Collection entries:

§ §

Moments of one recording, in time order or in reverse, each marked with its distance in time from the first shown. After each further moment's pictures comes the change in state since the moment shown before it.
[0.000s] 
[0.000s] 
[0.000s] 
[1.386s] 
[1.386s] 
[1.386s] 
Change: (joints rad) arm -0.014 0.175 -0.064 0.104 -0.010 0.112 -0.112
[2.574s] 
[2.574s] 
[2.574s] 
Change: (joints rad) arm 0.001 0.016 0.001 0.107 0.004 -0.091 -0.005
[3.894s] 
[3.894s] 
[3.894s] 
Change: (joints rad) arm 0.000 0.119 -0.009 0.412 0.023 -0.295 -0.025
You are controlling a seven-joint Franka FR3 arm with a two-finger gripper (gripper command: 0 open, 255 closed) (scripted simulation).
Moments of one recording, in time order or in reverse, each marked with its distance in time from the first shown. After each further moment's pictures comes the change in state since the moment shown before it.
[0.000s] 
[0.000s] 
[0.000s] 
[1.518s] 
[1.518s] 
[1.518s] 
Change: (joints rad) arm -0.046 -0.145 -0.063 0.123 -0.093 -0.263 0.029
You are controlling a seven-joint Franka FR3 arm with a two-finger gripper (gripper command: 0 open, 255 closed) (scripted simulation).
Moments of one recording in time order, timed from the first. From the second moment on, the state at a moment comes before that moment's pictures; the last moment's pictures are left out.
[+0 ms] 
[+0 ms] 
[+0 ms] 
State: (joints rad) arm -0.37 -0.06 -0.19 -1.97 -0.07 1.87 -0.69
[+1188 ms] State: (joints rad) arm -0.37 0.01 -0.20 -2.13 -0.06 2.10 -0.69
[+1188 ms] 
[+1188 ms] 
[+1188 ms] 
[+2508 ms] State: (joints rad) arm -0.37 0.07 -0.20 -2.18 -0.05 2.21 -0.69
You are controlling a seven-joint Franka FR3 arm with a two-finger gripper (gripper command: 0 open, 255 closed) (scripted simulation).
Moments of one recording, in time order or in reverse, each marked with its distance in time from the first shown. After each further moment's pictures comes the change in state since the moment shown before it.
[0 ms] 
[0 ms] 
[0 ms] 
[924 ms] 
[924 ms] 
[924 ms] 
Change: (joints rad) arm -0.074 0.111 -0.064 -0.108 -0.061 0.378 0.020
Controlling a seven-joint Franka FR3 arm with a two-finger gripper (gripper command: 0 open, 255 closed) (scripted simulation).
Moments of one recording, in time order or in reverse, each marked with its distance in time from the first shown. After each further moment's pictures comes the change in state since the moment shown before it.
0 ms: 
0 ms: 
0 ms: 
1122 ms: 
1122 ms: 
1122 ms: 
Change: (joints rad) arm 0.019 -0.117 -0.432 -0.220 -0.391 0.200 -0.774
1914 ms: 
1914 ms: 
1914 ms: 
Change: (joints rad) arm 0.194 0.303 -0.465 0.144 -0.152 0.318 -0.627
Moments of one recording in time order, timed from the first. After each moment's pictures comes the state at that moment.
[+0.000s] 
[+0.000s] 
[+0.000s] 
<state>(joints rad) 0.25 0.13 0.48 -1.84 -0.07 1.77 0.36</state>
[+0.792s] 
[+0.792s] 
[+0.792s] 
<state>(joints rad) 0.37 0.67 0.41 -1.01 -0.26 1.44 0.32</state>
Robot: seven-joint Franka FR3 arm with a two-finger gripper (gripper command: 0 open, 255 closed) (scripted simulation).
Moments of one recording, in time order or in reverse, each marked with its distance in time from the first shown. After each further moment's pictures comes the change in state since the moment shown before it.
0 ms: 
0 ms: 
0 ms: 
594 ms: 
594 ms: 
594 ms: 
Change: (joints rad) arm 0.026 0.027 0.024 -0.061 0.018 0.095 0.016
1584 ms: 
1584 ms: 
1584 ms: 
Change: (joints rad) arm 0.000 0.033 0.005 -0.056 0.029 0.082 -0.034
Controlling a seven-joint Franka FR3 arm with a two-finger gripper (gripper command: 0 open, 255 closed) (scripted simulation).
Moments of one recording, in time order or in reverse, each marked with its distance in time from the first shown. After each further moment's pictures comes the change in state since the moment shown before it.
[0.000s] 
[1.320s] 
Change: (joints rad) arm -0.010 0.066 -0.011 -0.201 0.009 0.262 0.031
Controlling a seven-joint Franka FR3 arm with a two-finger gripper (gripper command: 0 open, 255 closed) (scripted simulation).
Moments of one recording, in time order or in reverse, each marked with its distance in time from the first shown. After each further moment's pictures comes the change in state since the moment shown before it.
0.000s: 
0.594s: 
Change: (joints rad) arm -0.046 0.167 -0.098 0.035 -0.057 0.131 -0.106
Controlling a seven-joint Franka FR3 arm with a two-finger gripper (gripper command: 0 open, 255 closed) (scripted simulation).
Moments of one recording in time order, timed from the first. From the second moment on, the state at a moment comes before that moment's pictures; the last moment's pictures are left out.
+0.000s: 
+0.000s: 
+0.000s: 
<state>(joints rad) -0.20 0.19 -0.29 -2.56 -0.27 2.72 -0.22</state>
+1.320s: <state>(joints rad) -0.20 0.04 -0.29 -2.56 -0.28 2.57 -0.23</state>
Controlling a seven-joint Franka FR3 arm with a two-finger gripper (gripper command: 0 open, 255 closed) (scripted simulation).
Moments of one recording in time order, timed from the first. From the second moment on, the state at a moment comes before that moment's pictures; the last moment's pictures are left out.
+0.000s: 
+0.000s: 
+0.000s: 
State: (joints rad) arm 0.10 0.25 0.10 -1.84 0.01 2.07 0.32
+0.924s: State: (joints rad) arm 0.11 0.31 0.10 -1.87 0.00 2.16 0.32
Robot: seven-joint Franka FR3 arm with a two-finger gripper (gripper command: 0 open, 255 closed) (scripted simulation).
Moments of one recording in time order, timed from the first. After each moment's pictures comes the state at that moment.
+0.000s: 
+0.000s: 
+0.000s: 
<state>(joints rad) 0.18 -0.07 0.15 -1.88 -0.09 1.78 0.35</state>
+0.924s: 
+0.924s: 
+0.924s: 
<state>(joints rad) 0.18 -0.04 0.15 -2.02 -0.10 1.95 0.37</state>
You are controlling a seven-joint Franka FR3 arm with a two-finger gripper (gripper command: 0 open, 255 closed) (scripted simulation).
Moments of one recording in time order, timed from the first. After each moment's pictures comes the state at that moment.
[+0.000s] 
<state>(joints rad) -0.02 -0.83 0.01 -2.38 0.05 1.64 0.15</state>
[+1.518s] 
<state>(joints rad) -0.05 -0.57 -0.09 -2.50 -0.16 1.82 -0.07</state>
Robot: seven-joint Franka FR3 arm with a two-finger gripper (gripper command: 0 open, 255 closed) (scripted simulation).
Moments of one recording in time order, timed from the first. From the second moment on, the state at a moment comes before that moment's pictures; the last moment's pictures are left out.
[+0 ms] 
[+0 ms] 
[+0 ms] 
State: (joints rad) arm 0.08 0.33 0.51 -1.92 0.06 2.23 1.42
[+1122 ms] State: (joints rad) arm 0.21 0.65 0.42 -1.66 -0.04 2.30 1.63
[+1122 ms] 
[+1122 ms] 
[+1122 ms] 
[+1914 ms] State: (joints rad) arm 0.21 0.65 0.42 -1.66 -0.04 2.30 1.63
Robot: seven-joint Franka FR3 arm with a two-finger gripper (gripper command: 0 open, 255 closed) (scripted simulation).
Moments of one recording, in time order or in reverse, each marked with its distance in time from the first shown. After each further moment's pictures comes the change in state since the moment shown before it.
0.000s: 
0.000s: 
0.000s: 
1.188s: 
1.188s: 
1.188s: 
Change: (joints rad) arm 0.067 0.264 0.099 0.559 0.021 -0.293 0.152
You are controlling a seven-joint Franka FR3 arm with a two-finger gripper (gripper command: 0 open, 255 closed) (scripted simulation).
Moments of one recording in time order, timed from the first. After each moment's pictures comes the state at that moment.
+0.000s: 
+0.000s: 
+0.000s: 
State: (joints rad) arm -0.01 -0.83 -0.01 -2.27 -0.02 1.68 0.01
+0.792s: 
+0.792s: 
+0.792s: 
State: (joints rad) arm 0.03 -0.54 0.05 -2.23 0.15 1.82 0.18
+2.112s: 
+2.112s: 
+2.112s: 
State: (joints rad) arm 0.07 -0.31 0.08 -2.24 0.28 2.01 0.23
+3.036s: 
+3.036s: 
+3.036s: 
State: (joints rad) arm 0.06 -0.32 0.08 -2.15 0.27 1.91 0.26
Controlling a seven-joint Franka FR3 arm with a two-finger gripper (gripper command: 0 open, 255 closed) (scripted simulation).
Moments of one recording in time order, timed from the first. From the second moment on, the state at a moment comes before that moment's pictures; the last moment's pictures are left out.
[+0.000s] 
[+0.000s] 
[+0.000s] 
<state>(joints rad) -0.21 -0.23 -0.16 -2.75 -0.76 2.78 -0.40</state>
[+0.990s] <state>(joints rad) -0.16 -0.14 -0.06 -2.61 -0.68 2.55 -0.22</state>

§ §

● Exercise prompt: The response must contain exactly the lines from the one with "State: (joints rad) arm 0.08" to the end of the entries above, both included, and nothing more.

● Response:
State: (joints rad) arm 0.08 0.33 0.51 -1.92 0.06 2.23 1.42
[+1122 ms] State: (joints rad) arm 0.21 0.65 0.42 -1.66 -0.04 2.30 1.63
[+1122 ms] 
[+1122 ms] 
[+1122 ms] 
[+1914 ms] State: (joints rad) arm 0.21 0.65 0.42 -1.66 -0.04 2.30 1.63
Robot: seven-joint Franka FR3 arm with a two-finger gripper (gripper command: 0 open, 255 closed) (scripted simulation).
Moments of one recording, in time order or in reverse, each marked with its distance in time from the first shown. After each further moment's pictures comes the change in state since the moment shown before it.
0.000s: 
0.000s: 
0.000s: 
1.188s: 
1.188s: 
1.188s: 
Change: (joints rad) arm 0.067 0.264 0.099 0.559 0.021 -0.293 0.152
You are controlling a seven-joint Franka FR3 arm with a two-finger gripper (gripper command: 0 open, 255 closed) (scripted simulation).
Moments of one recording in time order, timed from the first. After each moment's pictures comes the state at that moment.
+0.000s: 
+0.000s: 
+0.000s: 
State: (joints rad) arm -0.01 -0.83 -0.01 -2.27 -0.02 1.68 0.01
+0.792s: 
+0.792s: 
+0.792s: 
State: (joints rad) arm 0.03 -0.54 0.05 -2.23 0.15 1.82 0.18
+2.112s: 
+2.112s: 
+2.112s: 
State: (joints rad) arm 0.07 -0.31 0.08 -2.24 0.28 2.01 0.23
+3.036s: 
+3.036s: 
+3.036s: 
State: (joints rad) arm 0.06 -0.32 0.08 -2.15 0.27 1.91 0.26
Controlling a seven-joint Franka FR3 arm with a two-finger gripper (gripper command: 0 open, 255 closed) (scripted simulation).
Moments of one recording in time order, timed from the first. From the second moment on, the state at a moment comes before that moment's pictures; the last moment's pictures are left out.
[+0.000s] 
[+0.000s] 
[+0.000s] 
<state>(joints rad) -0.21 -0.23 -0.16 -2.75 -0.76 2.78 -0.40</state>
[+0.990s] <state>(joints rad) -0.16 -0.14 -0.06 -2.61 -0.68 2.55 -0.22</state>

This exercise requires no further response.